((
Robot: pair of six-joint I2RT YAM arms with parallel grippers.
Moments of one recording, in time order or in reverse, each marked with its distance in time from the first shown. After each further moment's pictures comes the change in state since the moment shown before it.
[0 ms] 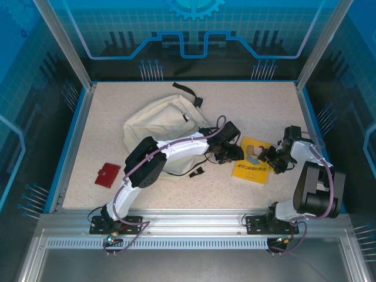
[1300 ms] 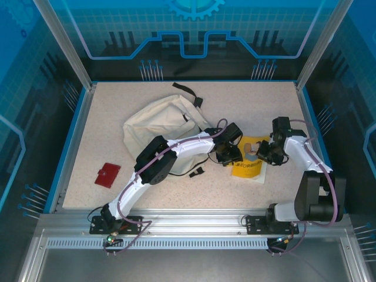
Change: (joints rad) left arm 0.014 0.148 0.129 -0.063 0.055 -0.081; right arm 0.185 -0.070 0.119 -0.123 0.148 0.031
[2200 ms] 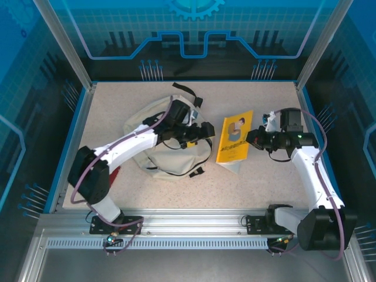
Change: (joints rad) left arm 0.291 -0.742 -0.617 0.182 0.137 0.207; right arm 0.055 -0.243 0.093 0.103 -0.554 0.023
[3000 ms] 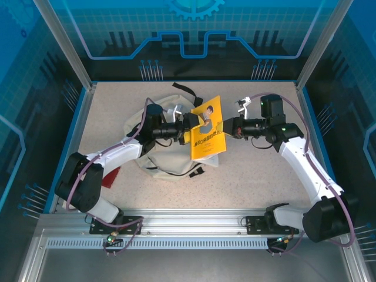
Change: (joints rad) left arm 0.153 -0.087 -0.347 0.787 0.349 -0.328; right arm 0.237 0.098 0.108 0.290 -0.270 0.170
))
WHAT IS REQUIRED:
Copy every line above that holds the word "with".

TASK RESULT:
Robot: pair of six-joint I2RT YAM arms with parallel grippers.
Moments of one recording, in time order or in reverse, each marked with its distance in time from the first shown. After each further moment's pictures comes the change in state since the moment shown before it.

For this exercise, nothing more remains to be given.